+++ EXTRACTED MATERIAL

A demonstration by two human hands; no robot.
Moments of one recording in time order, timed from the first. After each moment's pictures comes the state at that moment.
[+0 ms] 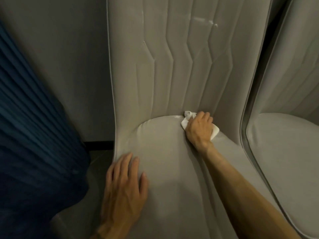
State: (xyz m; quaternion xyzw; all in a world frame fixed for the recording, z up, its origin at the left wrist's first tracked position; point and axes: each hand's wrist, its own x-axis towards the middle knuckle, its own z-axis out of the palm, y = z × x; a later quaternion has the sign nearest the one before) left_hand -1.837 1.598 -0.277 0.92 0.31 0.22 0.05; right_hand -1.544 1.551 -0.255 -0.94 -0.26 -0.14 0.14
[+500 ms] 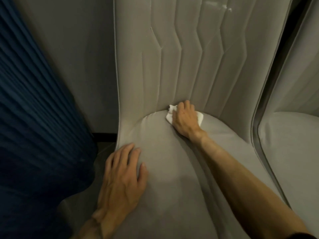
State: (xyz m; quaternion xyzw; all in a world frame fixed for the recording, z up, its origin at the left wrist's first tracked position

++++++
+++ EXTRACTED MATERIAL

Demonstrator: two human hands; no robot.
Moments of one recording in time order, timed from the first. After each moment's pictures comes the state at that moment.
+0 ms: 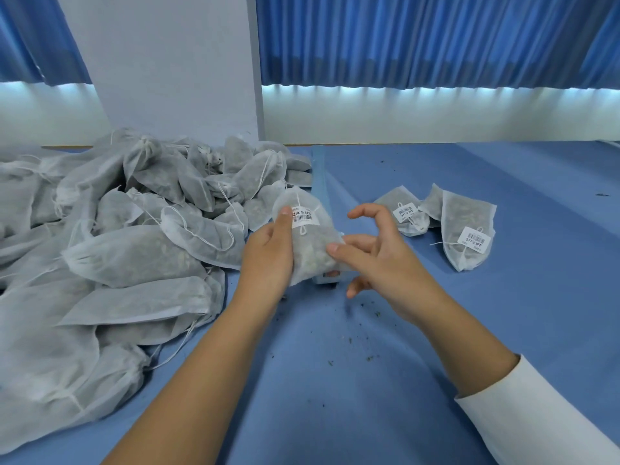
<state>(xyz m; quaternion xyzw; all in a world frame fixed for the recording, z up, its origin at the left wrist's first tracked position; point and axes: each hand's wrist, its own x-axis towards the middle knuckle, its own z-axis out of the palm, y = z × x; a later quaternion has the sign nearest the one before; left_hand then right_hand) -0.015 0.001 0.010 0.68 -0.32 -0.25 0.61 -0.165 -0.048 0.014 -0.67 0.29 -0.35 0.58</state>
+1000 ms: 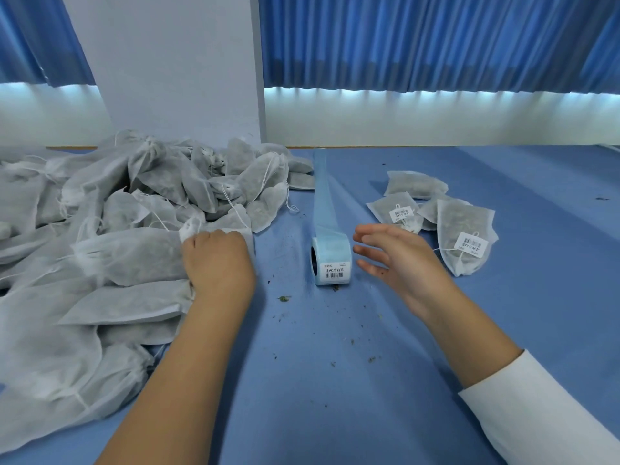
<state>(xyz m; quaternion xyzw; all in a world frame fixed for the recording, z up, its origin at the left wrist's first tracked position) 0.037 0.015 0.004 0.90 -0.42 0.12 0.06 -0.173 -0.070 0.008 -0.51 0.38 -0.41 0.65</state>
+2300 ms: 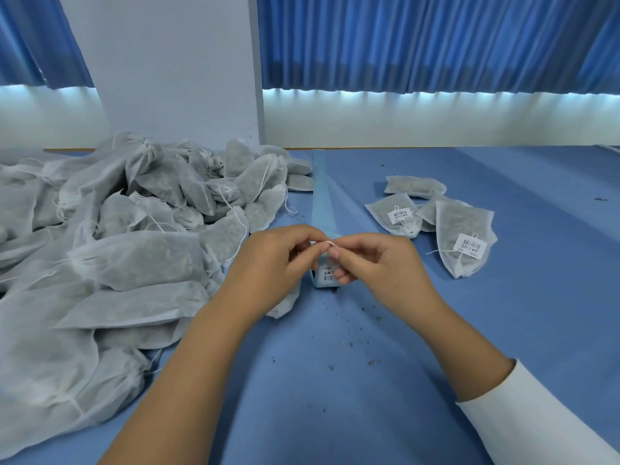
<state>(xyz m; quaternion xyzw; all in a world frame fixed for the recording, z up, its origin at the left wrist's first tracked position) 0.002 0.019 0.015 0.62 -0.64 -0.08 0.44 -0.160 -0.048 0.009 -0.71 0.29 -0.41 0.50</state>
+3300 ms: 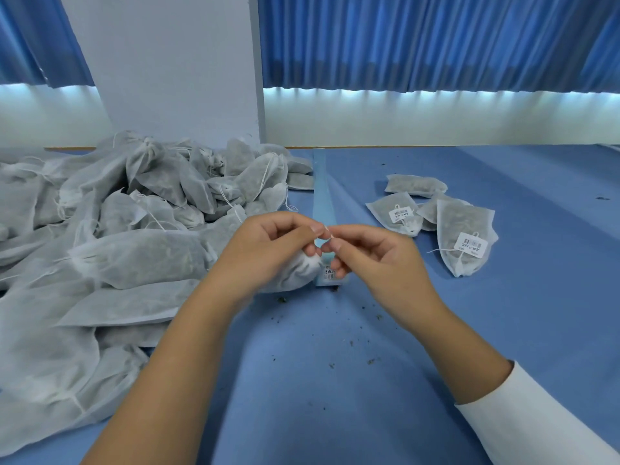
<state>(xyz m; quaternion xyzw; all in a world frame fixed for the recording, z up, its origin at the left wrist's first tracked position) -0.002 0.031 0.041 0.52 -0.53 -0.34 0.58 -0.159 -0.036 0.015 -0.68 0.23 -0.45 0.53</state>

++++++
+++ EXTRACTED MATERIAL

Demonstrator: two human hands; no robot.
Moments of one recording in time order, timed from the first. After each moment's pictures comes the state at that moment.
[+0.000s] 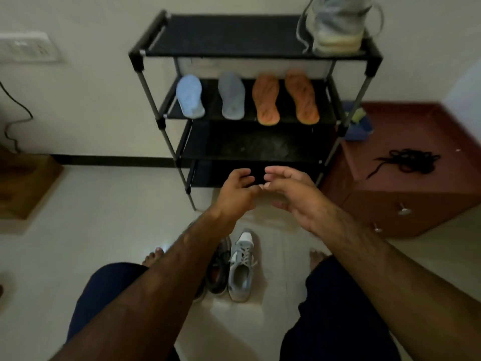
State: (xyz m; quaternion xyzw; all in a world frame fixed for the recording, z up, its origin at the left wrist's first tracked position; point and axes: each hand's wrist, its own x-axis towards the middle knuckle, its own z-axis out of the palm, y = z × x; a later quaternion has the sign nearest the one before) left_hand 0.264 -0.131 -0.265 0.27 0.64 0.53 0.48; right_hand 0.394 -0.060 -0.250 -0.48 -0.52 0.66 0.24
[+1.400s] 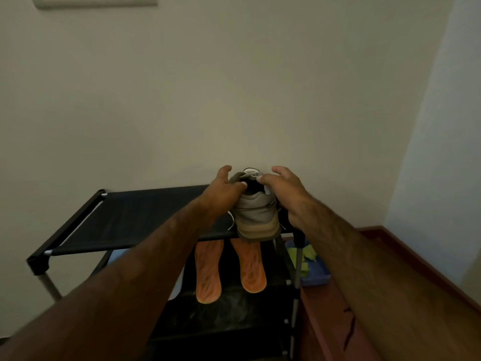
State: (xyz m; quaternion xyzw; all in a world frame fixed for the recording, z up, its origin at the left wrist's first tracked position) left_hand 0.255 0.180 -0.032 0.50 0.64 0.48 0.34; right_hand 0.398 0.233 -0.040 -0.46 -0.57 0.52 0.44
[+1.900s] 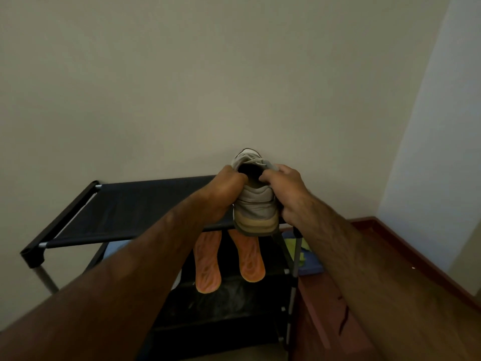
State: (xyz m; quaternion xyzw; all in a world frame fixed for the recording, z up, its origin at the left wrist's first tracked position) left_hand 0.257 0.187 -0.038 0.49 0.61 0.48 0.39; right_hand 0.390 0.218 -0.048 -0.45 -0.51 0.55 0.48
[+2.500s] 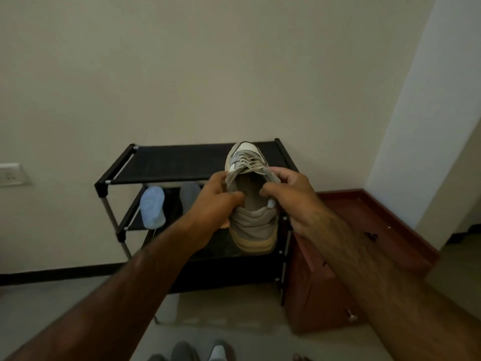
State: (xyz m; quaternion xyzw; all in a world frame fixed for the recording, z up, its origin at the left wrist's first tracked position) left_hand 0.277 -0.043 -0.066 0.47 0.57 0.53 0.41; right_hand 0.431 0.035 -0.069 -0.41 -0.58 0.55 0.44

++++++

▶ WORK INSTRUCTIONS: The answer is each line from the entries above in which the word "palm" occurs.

▶ WRITTEN REPLY:
State: (xyz m; quaternion xyzw; all in a world frame fixed for the recording, z up, its origin at the left wrist's first tracked position; point and axes: each hand's wrist, its own x-axis towards the middle knuckle, its own z-axis out of the palm, y = z × x; a later quaternion has the sign nearest the one before) left_hand -1.837 1.598 -0.277 0.92 0.31 0.22 0.05; right_hand -1.544 1.551 -0.255 -0.94 -0.26 -0.14 0.14
<state>(xyz m; quaternion xyzw; all in a world frame fixed for the recording, z up, its origin at the left wrist's first tracked position; point and axes: each hand's wrist, its own x-axis towards the middle knuckle, its own z-axis out of the palm, y = z × x; a later quaternion has the sign nearest the one before; left_hand then right_hand) -0.015 0.001 0.010 0.68 -0.32 -0.25 0.61 -0.165 -0.048 0.014 -0.67 0.29 -0.35 0.58</state>
State: (xyz m; quaternion xyzw; all in a world frame fixed for the recording, z up, its origin at the left wrist's first tracked position; point and axes: each hand's wrist, its own x-axis towards the middle knuckle, its own z-axis out of the palm, y = z × x; a later quaternion has the sign nearest the one before) left_hand 0.264 -0.131 -0.265 0.27 0.64 0.53 0.48; right_hand 0.394 -0.060 -0.250 -0.48 -0.52 0.66 0.24

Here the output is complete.